What is needed: Scan the records for "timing" and copy each line that contains it.

Stored data:
+---+

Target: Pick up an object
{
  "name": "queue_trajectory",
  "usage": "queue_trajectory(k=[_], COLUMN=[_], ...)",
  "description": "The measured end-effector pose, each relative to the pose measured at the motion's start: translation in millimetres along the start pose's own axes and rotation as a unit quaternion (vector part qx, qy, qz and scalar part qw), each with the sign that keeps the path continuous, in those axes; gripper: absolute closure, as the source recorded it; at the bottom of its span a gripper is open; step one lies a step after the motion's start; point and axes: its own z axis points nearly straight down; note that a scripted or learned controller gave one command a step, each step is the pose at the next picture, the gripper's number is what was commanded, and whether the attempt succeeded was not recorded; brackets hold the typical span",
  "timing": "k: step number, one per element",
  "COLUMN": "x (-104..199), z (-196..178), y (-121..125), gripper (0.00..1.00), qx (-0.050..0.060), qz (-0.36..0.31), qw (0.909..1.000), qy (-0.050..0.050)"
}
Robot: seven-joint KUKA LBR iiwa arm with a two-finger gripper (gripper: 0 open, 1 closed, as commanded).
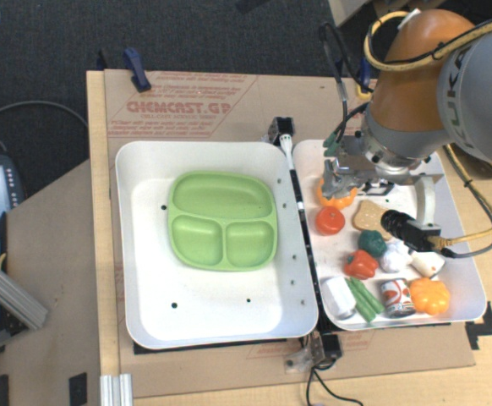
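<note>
A: Nearest the camera, the right bin (474,299) holds a can (394,295), green sticks (363,299) and an orange pepper (430,296). Which step is this?

B: The reach, it seems. Further back, the pincer (339,184) hangs over an orange piece (336,197) near that bin's far-left corner.

A: Is it gripping?

B: Nobody can tell; the wrist hides the tips. The piece looks squat, no clear long axis. Next comes a straight descent, then closing.
</note>
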Motion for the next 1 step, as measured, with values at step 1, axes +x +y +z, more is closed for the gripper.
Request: queue_trajectory(k=[1], x=[2.0], z=[-88.5], y=[-72.9], gripper=[1.0], qx=[-0.008], qz=[0.001], qw=[1.0], qy=[0.0])
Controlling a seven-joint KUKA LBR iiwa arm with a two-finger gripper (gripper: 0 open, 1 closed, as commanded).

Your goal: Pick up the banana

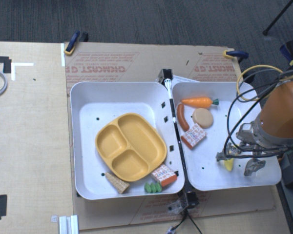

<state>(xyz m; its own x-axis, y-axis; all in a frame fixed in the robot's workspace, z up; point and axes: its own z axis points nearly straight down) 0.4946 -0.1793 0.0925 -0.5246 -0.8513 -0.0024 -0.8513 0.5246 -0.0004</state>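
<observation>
A: Where is the banana (228, 165) seen?

B: A small yellow piece is seen in the right bin (205, 178), near its right side, directly beneath the gripper (238, 163). Most of it is covered by the arm (279, 112).

A: Is it held?

B: That cannot be told; the fingers are hidden among the grey metal, and whether they are apart or together cannot be made out. The yellow piece is seen just below the left part of the tool.

A: What else is noted?

B: A carrot (199, 101), a sausage (182, 116), a tan disc (203, 117) and a red-and-white block (193, 136) are grouped at the bin's upper left, well apart from the banana. A yellow divided plate (131, 147) is laid in the left bin (83, 130).
</observation>
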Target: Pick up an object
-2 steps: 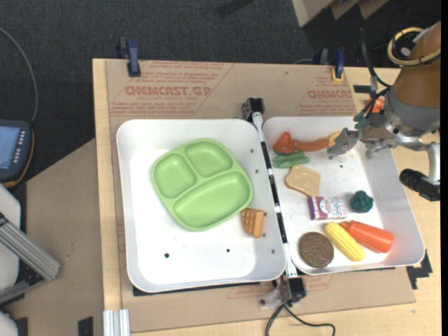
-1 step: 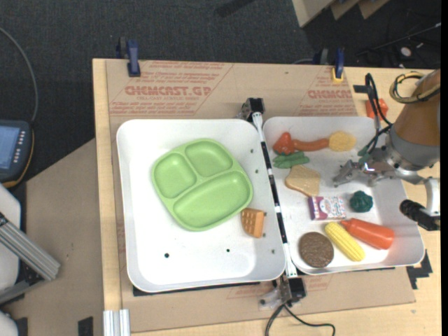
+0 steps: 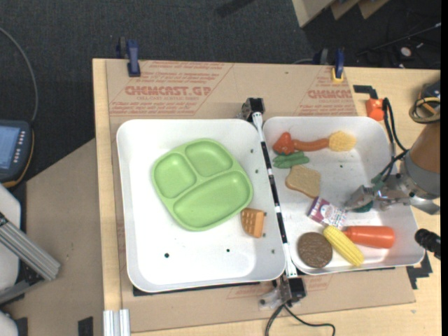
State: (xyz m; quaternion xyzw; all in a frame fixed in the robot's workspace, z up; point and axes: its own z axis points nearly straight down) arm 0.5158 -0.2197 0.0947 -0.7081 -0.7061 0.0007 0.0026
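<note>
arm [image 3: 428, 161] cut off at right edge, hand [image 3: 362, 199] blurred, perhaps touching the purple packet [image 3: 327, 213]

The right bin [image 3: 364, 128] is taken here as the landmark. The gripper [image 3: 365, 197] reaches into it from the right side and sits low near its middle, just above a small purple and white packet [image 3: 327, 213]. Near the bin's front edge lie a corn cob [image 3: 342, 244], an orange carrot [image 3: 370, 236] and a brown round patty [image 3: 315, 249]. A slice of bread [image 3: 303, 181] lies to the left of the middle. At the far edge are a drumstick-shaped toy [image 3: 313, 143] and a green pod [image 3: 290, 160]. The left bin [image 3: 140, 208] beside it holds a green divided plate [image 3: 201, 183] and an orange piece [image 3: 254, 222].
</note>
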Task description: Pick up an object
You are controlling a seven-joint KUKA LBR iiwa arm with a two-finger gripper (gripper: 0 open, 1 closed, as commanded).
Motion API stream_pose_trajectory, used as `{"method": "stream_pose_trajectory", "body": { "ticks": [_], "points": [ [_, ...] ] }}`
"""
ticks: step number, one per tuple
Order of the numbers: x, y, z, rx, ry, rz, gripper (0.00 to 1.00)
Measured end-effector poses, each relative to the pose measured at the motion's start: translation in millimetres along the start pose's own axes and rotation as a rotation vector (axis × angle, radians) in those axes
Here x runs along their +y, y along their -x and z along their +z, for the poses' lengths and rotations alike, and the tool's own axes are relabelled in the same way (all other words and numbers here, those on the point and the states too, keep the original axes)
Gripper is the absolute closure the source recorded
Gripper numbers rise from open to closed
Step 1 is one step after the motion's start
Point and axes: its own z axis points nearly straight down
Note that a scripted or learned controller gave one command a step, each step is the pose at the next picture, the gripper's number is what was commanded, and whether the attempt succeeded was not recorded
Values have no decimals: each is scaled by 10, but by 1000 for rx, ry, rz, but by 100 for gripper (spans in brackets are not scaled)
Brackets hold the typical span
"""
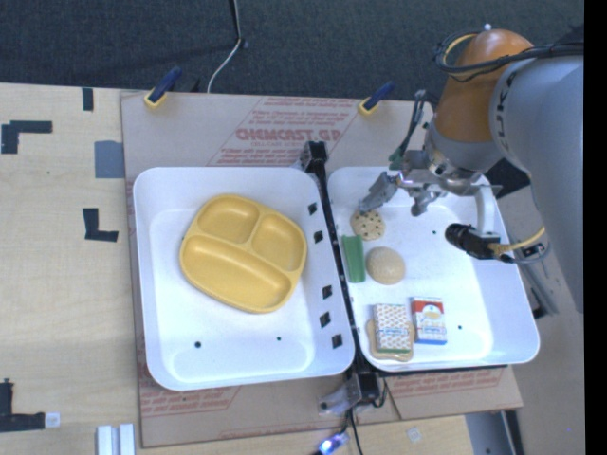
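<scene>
1. gripper [398, 192]: over far part of right bin [493, 311], fingers spread wide, holding nothing.
2. cookie [367, 223]: just near-left of fingertips.
3. green block [353, 258], pale bun [386, 264], two small boxes [411, 326]: nearer in right bin.
4. yellow tray [244, 251]: in left bin [161, 330].

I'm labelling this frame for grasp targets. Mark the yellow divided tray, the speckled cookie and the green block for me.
yellow divided tray [244, 252]: camera view, on the ridge between its compartments.
speckled cookie [367, 224]: camera view, middle of its top face.
green block [354, 259]: camera view, centre of its long top side.
</scene>
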Motion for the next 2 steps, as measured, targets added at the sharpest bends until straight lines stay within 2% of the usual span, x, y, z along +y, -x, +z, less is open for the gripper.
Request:
{"method": "stream_pose_trajectory", "body": {
  "ticks": [1,2],
  "points": [
    [-1,-16,653,0,0,-1,0],
    [14,-30,509,1,4,-3,100]
  ]
}}
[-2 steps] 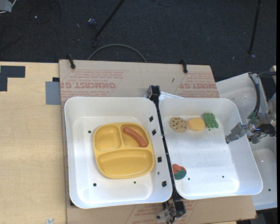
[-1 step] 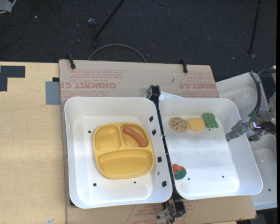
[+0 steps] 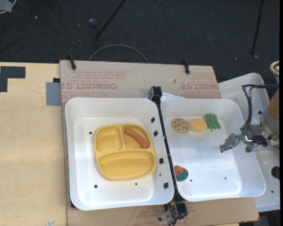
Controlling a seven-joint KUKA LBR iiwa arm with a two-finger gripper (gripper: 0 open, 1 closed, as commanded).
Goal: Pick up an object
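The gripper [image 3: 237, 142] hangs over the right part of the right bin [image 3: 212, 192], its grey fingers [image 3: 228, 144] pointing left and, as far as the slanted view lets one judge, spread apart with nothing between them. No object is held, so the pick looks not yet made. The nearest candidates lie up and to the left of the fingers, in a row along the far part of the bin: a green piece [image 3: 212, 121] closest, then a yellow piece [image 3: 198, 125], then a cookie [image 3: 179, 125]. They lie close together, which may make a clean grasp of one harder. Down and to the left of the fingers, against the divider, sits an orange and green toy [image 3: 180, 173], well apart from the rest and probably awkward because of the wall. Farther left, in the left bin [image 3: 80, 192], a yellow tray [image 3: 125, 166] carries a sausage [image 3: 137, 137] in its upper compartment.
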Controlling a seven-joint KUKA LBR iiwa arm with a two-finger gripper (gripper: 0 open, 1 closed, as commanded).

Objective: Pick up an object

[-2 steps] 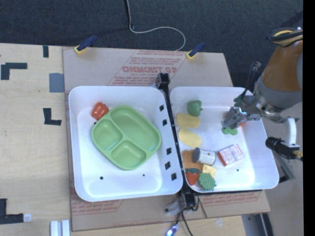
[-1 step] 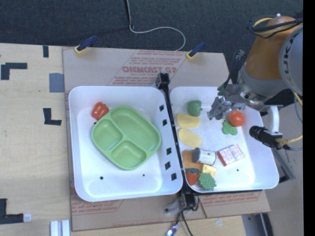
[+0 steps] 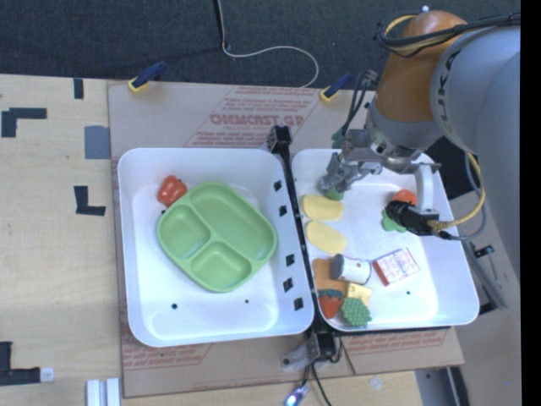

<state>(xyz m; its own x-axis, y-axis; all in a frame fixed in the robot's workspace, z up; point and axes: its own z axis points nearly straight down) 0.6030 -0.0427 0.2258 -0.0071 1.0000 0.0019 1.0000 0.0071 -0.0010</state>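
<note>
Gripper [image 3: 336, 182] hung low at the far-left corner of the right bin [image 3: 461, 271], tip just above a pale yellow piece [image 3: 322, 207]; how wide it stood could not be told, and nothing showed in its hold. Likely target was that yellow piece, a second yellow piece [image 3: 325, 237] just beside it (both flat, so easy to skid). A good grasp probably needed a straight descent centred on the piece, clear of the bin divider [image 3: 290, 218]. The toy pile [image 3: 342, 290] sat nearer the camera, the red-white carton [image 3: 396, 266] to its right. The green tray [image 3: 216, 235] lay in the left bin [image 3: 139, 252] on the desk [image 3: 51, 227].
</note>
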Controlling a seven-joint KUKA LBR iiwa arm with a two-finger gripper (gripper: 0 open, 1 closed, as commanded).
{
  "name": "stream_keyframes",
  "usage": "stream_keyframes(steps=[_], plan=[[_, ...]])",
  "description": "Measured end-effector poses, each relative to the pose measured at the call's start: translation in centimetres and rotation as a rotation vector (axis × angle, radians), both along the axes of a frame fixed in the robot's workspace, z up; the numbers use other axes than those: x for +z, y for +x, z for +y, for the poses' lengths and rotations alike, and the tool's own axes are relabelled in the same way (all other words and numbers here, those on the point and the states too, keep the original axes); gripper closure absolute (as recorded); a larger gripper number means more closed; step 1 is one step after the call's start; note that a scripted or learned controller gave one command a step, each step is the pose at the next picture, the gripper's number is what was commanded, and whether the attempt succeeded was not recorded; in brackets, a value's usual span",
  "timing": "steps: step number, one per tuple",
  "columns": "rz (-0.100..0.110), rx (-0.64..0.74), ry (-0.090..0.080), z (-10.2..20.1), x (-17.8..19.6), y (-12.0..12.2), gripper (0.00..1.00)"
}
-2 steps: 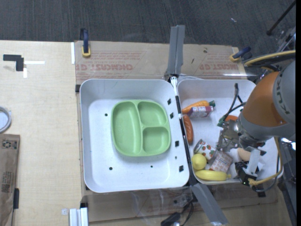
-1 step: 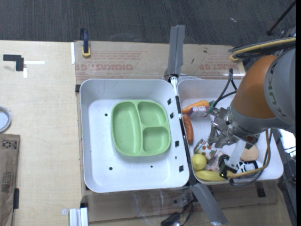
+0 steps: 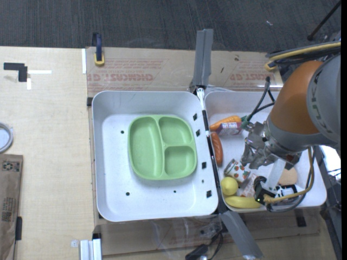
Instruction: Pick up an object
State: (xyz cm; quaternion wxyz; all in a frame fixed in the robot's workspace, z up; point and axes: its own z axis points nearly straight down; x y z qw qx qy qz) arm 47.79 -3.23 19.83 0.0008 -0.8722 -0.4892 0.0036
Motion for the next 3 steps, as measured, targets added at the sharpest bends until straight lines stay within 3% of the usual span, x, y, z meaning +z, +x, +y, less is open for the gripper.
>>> stream_keyframes(steps=[1, 2, 3], plan=[[-0.002, -0.092, 0.001, -5.8, -0.8, 1.8, 1.00], [-0.003, 0.063, 0.002, -8.5, 0.2, -0.1, 1.00], [-0.004, -0.120, 0.000, -11.5, 9.3, 0.3, 1.00]])
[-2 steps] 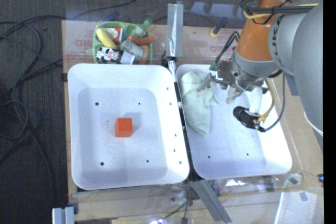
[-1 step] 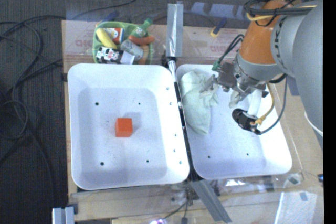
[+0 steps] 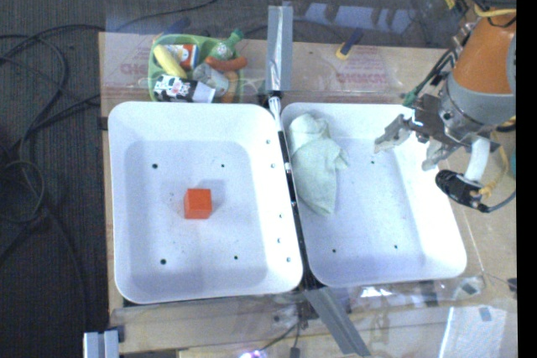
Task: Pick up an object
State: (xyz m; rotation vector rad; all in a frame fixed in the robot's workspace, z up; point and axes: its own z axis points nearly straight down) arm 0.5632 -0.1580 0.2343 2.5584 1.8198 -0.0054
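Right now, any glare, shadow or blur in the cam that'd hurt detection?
Camera view: even light; the orange cube is sharp with a faint shadow; the pale cloth has low contrast against the right bin; clear plastic at the bench front glares; the gripper looks slightly soft.

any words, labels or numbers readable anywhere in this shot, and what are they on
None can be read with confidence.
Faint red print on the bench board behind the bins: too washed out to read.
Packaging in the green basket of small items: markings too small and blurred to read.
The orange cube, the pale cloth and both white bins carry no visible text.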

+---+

Response to the task:
  "timing": "k: step number, one per element",
  "timing": "steps: step number, one per tuple",

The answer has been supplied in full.